=== Dataset extract ===

****************

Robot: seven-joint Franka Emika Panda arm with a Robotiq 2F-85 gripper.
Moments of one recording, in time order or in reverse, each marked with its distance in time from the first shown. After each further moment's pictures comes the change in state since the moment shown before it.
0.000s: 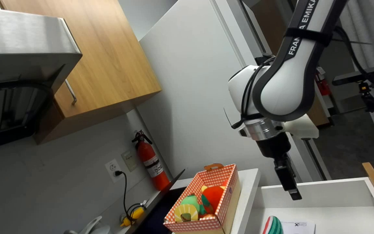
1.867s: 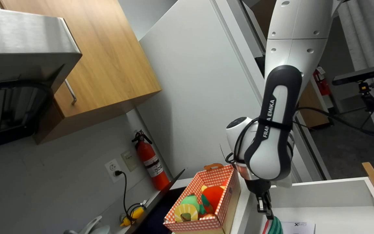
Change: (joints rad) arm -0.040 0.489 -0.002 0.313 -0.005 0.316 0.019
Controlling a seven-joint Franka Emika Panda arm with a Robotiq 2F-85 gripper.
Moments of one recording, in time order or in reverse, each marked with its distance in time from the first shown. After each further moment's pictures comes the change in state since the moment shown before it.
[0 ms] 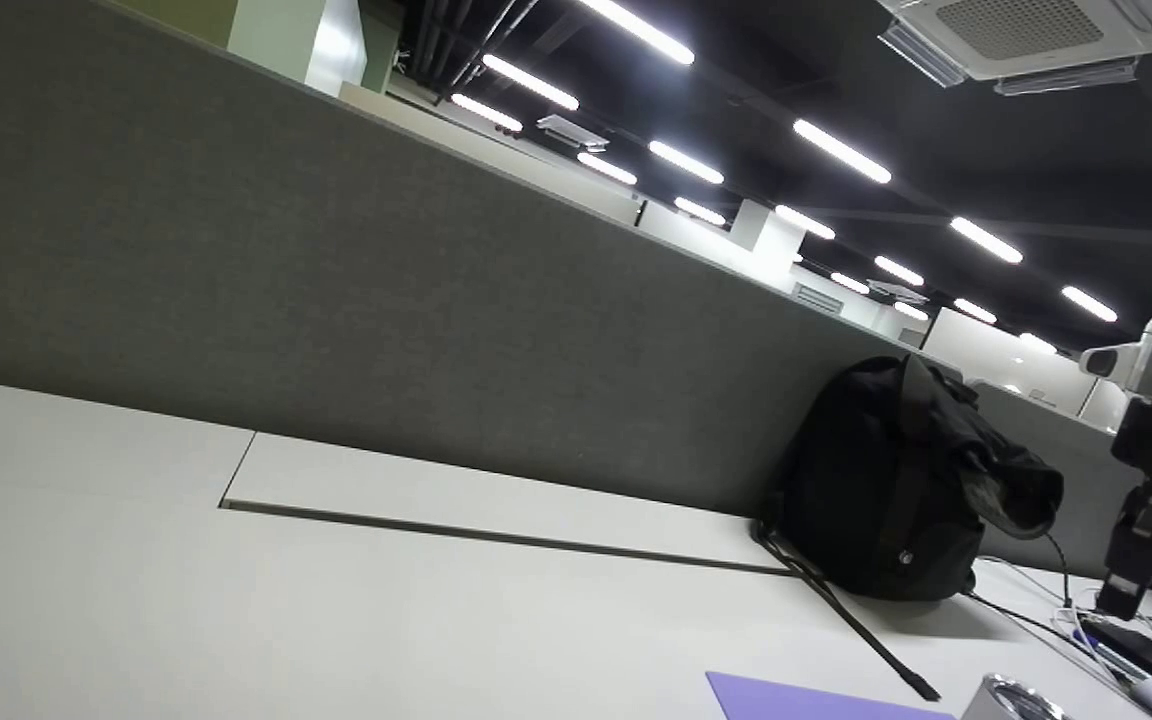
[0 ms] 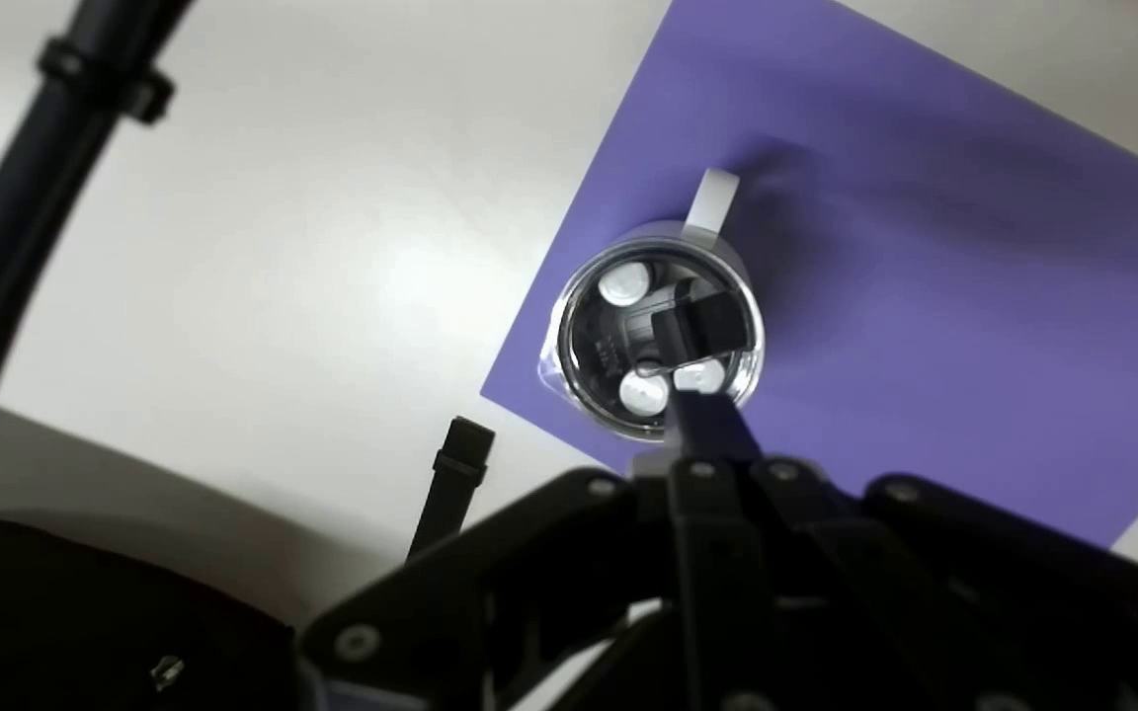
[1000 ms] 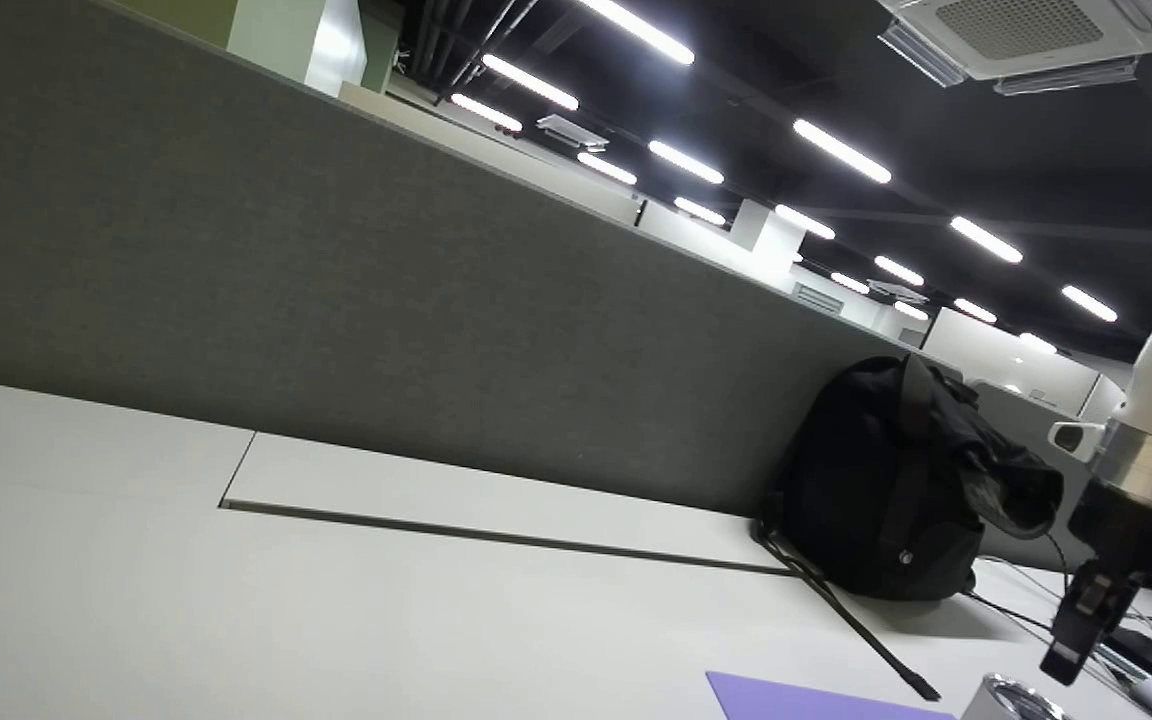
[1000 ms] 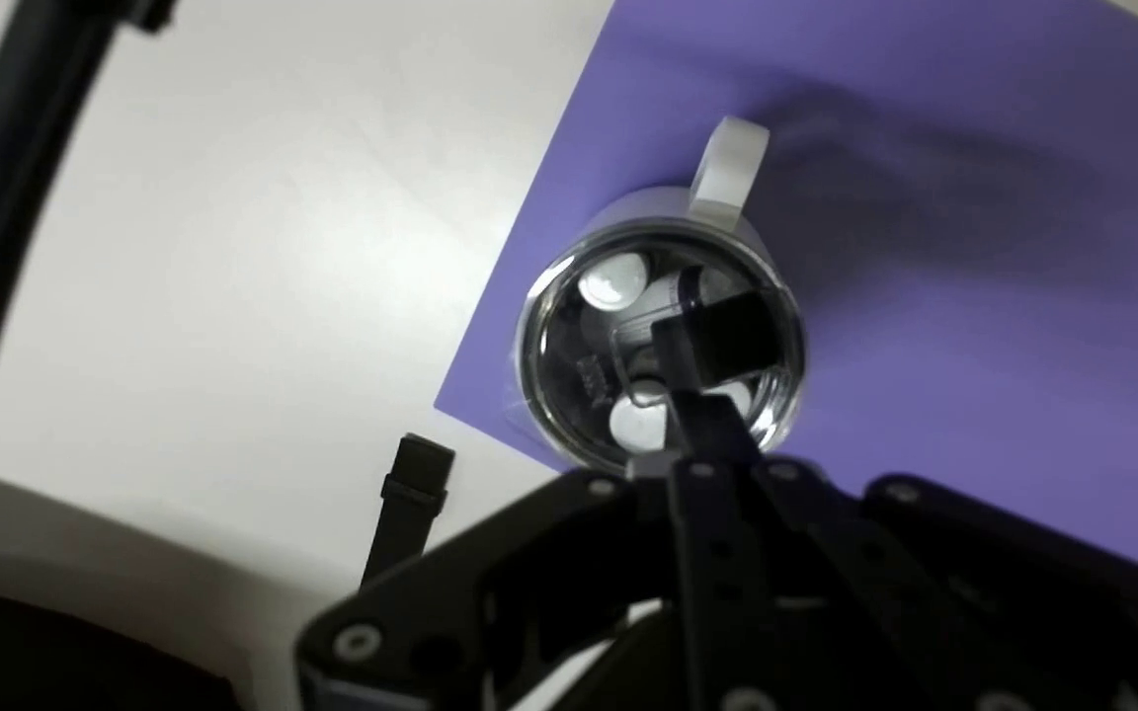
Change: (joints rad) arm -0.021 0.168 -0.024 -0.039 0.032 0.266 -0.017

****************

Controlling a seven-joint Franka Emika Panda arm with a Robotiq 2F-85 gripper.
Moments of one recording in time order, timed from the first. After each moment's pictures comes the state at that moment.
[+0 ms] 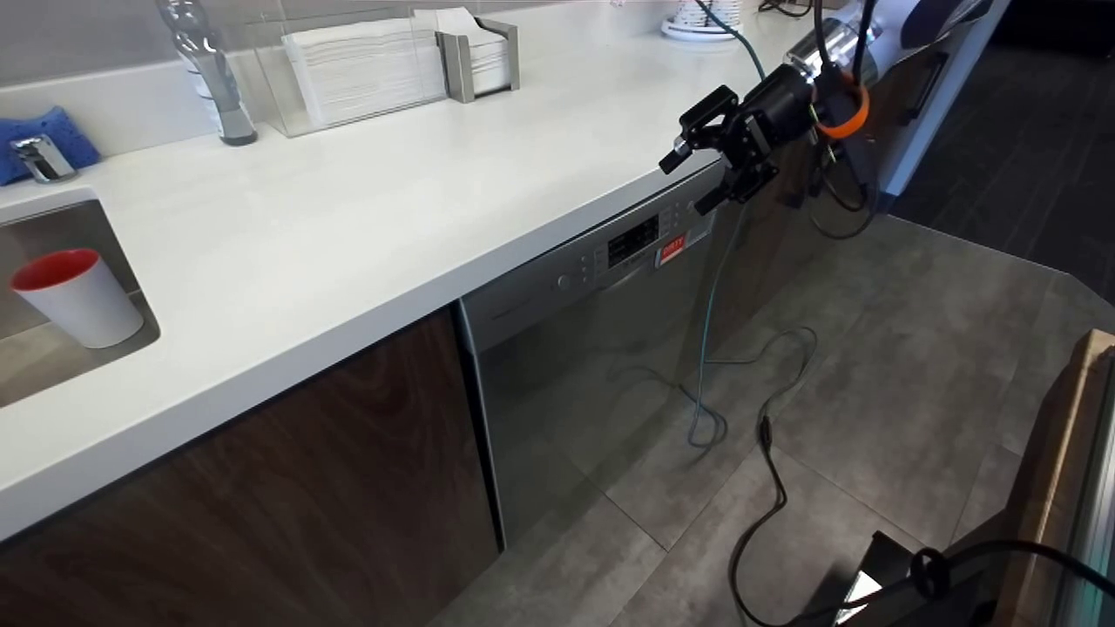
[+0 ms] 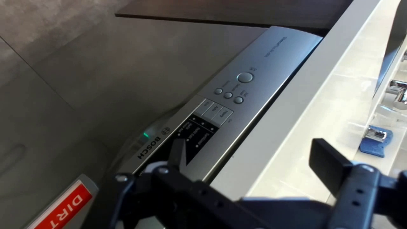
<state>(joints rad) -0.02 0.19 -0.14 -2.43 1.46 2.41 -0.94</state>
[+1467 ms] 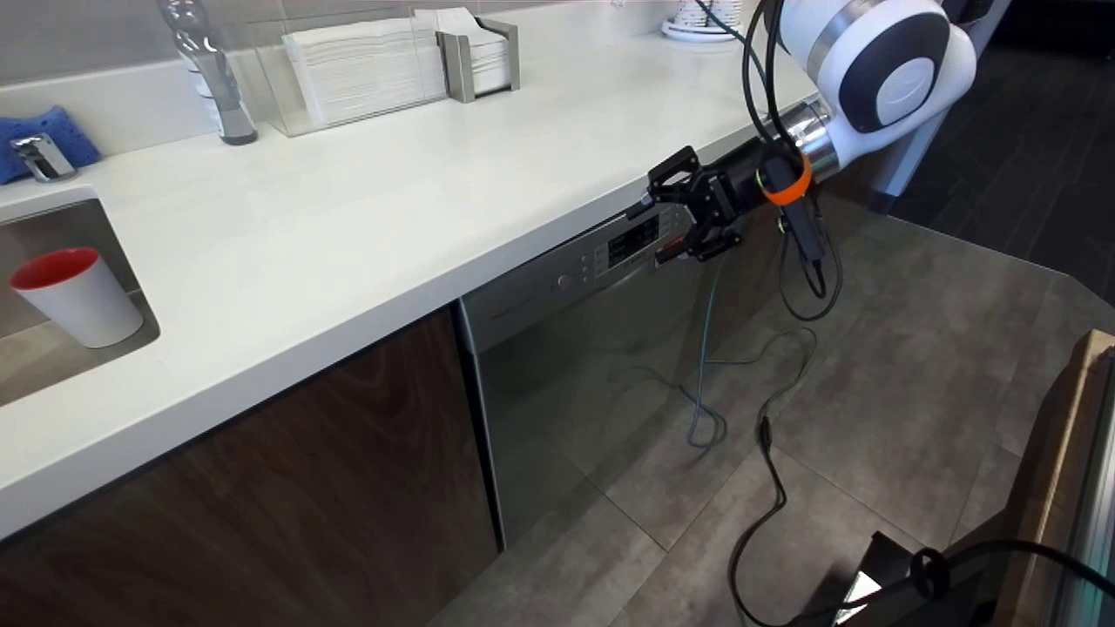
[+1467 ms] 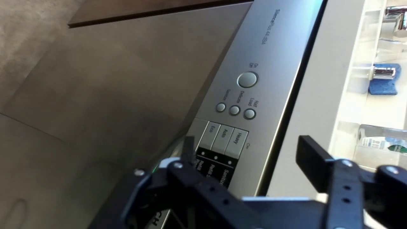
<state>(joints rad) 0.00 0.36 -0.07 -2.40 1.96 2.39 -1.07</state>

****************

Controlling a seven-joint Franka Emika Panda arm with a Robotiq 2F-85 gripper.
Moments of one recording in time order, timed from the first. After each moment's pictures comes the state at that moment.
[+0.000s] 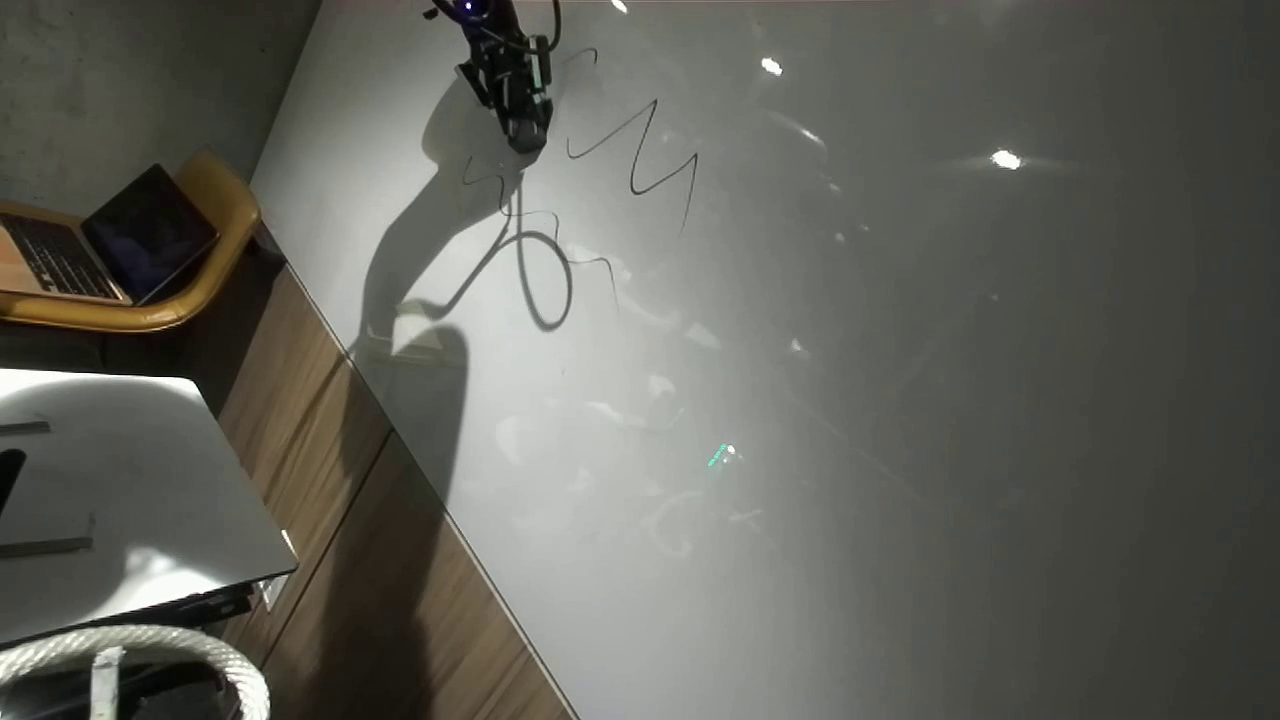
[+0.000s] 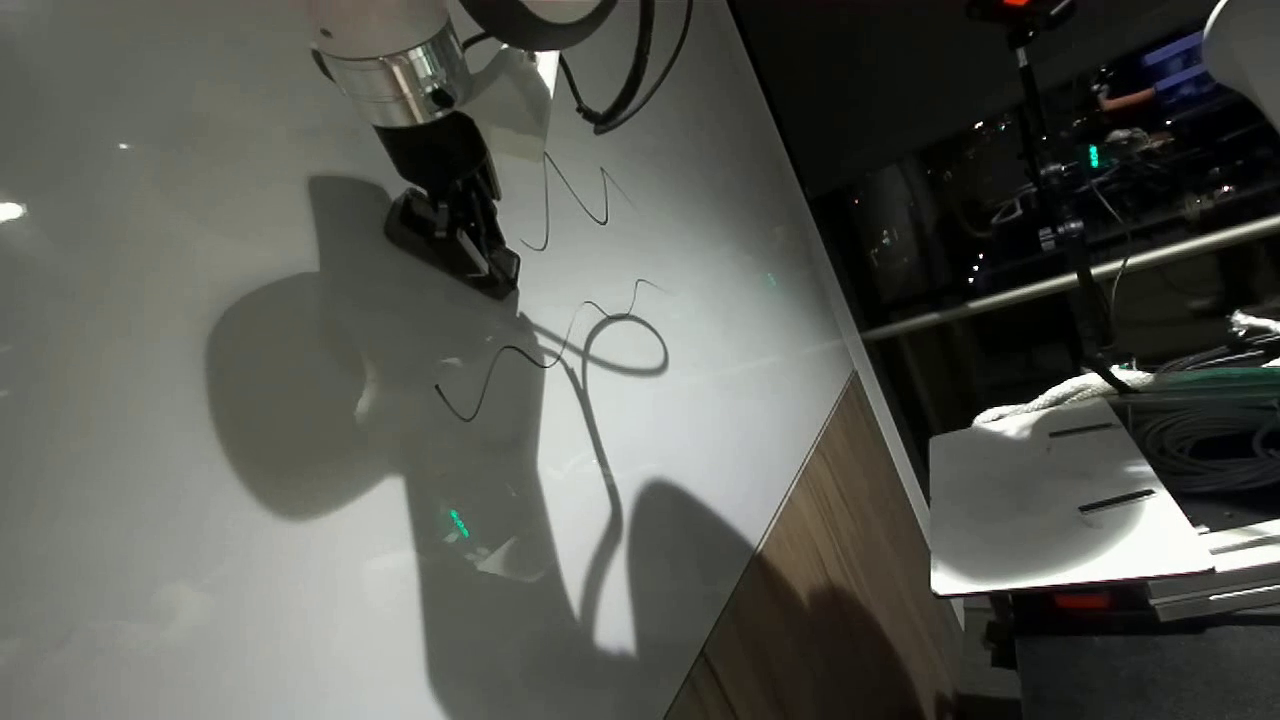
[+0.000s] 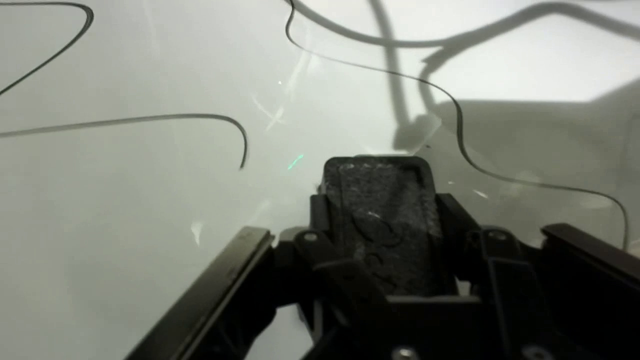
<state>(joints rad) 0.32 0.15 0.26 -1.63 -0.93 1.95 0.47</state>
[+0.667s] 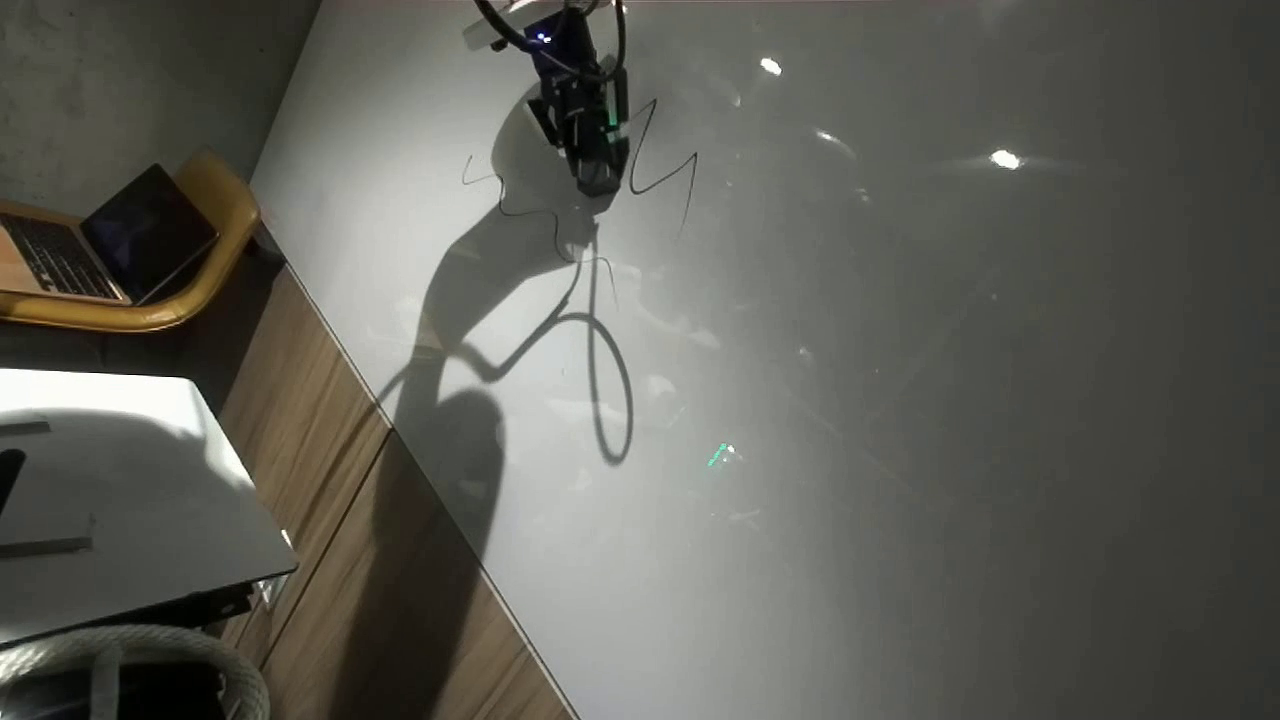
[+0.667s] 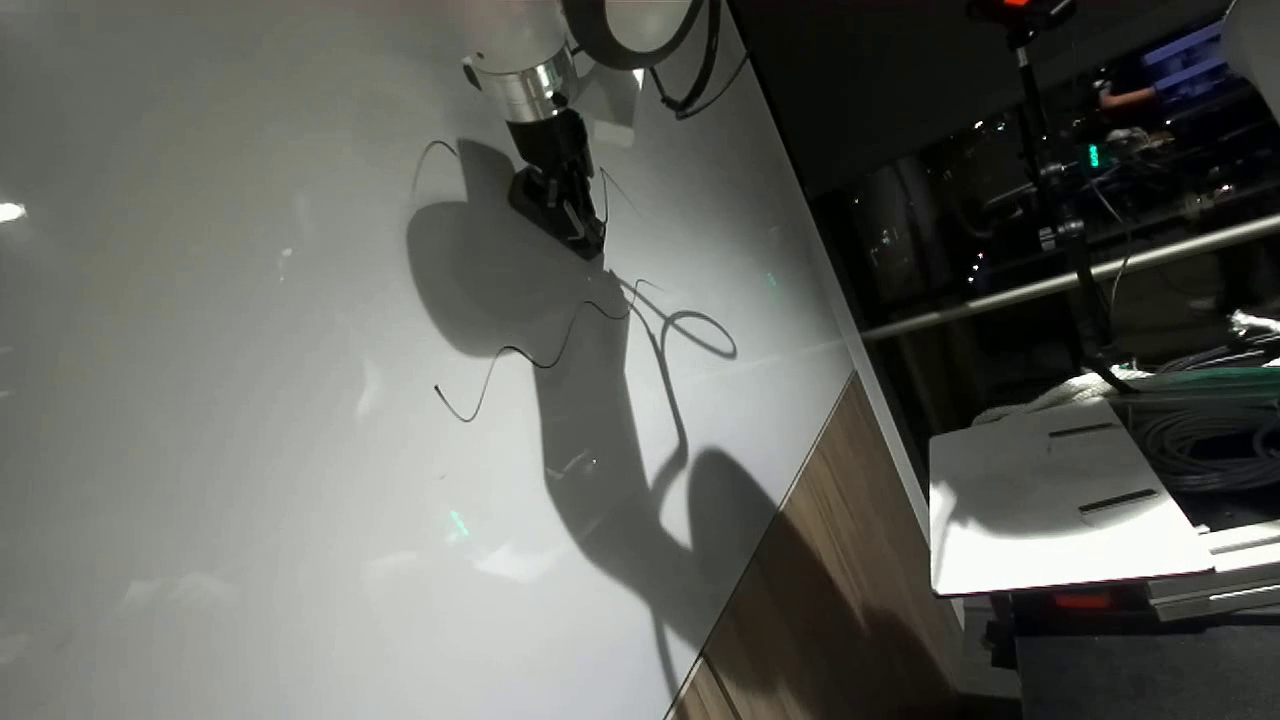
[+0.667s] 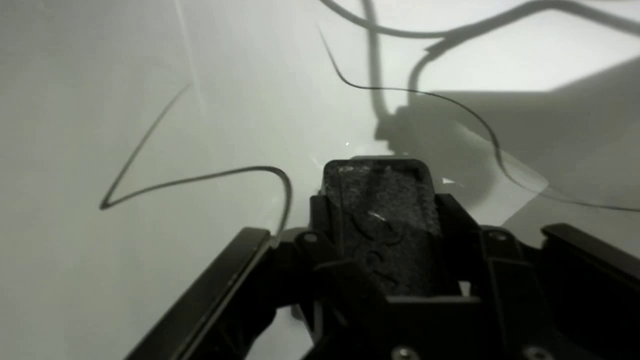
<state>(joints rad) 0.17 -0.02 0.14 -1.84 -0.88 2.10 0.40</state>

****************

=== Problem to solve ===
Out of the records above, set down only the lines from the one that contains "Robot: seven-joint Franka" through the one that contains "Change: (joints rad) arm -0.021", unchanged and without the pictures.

=== Your solution ===
Robot: seven-joint Franka Emika Panda arm with a Robotiq 2F-85 gripper.
Moments of one recording, in time order or in reverse, each marked with its distance in time from the first shown. After each further moment's pictures comes the change in state since the moment shown before it.
0.000s: 
1.867s: 
Change: (joints rad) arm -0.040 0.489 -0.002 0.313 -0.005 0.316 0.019
Controlling a seven-joint Franka Emika Panda arm with a Robotiq 2F-85 gripper.
Moments of one recording, in time order or in reverse, each marked with its distance in time from the first shown. After each further moment's pictures comes the change in state since the moment shown before it.
[0 ms] 
[0 ms] 
[1000 ms] 
[1000 ms] 
Change: (joints rad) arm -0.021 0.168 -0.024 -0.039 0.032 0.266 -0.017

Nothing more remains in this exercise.